━━━━━ EXTRACTED ENTRIES ━━━━━

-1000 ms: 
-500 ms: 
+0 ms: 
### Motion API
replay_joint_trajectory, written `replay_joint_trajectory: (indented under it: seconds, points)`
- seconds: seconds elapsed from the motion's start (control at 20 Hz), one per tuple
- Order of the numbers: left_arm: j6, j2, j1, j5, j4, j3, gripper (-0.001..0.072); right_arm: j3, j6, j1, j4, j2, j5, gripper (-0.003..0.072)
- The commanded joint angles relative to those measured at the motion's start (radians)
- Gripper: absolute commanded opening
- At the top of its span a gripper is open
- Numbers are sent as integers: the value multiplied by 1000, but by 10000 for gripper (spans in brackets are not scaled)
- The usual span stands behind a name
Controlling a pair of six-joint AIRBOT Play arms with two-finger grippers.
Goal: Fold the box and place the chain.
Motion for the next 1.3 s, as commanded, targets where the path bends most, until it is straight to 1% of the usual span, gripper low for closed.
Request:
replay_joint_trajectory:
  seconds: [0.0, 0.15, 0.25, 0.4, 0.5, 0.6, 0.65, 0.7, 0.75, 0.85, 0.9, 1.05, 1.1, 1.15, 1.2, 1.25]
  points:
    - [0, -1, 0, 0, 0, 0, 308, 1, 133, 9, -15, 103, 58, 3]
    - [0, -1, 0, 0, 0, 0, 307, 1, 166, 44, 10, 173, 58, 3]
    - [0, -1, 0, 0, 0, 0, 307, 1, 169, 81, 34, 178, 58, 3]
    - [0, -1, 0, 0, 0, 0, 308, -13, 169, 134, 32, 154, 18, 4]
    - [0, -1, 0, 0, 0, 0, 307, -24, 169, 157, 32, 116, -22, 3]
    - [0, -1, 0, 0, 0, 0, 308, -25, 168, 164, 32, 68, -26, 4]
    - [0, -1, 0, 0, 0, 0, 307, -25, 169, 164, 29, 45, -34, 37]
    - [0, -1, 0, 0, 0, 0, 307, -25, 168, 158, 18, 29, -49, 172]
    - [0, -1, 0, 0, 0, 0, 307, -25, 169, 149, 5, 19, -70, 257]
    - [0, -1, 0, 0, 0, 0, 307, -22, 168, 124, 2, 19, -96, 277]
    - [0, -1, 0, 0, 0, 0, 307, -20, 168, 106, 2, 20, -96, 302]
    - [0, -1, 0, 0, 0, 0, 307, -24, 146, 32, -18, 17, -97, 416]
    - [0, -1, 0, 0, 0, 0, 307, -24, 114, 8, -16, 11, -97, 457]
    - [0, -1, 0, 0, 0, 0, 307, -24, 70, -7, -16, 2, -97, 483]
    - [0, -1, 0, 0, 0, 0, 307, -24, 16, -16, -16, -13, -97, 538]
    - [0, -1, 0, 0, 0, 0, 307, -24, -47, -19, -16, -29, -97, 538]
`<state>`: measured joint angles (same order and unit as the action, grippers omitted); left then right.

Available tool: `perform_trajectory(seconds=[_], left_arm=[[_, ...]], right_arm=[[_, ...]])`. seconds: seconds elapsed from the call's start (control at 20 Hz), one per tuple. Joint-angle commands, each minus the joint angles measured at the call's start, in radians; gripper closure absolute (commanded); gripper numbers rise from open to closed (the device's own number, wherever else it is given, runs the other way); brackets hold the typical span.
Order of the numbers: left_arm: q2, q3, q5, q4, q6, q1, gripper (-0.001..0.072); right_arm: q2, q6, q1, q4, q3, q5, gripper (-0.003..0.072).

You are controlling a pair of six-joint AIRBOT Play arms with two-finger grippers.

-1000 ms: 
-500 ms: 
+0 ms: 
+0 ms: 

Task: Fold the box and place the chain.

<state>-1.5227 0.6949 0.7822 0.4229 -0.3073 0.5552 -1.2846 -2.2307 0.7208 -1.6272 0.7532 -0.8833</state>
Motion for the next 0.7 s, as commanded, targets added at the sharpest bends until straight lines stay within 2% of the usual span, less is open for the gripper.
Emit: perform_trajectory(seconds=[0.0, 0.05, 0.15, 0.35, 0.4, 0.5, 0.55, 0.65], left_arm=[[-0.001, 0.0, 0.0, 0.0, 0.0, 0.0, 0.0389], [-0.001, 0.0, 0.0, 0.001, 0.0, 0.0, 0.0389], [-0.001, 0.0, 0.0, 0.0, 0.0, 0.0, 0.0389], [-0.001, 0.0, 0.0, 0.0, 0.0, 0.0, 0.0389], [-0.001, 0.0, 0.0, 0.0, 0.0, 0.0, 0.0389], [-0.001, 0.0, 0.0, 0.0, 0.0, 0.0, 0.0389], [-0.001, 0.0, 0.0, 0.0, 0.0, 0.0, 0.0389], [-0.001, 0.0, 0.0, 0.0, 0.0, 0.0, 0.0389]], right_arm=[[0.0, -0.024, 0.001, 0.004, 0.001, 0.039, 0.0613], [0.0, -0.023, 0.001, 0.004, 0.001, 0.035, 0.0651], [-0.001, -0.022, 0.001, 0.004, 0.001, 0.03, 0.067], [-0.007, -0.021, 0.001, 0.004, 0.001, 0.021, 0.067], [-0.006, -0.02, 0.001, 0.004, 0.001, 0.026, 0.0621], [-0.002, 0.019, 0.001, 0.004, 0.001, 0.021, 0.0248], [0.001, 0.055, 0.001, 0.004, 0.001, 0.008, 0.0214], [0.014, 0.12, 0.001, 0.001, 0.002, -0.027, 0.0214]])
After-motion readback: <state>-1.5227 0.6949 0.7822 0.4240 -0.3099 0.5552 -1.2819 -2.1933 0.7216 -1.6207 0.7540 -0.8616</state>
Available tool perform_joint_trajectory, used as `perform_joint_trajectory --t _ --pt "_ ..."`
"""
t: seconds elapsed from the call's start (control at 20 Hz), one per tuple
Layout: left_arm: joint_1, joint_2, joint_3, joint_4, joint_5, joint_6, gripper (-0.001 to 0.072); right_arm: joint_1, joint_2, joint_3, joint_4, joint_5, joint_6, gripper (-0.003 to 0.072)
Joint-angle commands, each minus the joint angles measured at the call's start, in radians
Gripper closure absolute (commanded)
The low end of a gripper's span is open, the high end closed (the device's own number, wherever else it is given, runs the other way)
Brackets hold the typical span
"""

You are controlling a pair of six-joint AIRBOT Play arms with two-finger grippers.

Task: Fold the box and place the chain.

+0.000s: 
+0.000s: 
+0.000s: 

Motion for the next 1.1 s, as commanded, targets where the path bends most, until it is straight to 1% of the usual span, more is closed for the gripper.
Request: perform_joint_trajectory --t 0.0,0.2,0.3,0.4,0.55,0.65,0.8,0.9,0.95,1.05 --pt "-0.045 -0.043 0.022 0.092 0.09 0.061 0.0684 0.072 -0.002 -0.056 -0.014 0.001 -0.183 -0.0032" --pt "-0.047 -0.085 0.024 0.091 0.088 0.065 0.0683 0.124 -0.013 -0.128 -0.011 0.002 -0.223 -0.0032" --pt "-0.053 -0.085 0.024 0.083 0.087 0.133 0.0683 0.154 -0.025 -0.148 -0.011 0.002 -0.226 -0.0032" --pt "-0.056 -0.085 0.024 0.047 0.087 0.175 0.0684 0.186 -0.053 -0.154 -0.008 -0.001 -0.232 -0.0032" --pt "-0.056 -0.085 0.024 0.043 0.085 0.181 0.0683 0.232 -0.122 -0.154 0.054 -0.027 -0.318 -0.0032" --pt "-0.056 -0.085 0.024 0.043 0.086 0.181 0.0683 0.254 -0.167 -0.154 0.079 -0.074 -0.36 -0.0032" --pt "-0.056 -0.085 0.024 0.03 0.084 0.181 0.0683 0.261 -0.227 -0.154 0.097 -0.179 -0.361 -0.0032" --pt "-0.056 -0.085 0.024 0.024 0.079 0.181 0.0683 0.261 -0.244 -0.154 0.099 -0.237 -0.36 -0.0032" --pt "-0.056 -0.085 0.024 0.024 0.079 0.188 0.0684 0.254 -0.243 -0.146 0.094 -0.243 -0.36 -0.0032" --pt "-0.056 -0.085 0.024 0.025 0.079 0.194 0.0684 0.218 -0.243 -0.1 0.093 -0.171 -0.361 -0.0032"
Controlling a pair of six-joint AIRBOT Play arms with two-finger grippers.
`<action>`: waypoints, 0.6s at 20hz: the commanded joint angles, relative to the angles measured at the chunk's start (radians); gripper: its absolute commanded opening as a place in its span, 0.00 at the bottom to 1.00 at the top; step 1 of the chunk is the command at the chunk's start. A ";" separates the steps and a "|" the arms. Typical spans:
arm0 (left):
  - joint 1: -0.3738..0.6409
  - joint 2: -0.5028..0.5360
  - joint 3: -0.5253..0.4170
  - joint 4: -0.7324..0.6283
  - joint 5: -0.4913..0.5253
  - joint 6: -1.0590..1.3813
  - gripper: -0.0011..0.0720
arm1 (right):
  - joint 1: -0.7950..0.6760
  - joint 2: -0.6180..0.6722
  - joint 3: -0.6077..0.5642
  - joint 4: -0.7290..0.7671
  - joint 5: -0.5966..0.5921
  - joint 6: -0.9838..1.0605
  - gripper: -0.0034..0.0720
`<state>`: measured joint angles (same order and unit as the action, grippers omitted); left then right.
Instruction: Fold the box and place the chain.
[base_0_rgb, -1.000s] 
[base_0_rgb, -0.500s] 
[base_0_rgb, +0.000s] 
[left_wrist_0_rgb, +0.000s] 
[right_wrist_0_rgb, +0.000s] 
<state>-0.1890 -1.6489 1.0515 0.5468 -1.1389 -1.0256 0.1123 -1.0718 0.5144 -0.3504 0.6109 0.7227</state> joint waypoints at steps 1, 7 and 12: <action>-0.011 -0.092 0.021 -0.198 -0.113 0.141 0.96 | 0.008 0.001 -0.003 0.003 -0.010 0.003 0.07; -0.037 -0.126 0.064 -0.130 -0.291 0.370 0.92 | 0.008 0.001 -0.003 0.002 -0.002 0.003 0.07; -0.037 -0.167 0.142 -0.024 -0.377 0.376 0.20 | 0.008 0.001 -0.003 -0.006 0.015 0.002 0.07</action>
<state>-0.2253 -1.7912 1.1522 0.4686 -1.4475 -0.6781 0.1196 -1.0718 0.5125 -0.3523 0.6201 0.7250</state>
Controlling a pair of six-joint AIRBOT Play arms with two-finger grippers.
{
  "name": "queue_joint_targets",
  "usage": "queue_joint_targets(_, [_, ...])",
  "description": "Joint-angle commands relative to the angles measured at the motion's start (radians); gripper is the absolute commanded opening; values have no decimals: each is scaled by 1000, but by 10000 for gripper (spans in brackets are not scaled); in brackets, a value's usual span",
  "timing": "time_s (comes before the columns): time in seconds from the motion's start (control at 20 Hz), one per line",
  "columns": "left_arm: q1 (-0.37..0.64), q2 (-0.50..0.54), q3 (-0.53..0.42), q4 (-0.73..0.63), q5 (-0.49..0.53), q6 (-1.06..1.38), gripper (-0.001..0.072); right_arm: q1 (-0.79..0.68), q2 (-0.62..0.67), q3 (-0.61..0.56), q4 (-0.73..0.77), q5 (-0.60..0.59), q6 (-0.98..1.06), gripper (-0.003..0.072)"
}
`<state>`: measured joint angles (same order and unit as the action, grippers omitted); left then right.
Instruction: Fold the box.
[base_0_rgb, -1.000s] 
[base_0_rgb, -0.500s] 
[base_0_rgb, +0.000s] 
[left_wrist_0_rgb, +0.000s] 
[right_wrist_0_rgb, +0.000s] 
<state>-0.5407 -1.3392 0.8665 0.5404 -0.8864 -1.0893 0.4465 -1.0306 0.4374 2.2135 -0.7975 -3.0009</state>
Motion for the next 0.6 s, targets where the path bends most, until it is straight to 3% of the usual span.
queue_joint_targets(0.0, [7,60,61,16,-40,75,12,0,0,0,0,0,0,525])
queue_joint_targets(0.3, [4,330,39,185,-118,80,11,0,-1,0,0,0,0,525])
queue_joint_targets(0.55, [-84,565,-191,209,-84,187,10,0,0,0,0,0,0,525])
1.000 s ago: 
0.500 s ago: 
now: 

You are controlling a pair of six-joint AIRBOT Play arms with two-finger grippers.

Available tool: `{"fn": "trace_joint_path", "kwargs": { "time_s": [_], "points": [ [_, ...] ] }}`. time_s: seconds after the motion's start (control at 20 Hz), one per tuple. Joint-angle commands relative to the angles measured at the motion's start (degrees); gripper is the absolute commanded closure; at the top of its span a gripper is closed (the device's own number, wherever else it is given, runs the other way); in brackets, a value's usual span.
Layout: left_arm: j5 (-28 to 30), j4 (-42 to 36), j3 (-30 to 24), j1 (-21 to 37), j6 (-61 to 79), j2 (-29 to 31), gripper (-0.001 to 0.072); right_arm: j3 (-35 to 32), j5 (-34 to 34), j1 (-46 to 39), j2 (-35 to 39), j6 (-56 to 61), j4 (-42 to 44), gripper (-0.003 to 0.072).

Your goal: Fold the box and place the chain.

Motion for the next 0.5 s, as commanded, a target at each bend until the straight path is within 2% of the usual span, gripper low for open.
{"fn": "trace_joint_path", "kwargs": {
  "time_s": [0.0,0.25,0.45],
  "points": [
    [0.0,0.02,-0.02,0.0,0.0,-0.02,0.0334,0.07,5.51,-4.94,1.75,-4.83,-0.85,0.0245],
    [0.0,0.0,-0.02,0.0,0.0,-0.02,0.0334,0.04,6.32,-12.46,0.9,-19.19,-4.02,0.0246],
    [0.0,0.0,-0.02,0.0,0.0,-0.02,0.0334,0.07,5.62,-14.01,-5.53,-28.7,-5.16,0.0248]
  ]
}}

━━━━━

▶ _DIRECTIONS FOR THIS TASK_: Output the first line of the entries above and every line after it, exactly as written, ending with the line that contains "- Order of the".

▶ _TASK ANSWER_:
-1000 ms: 
-500 ms: 
+0 ms: 
### Motion API
replay_joint_trajectory, written `replay_joint_trajectory: (indented under it: seconds, points)`
- seconds: seconds elapsed from the motion's start (control at 20 Hz), one per tuple
- Order of the numbers: left_arm: j6, j2, j1, j5, j4, j3, gripper (-0.001..0.072); right_arm: j3, j6, j1, j4, j2, j5, gripper (-0.003..0.072)

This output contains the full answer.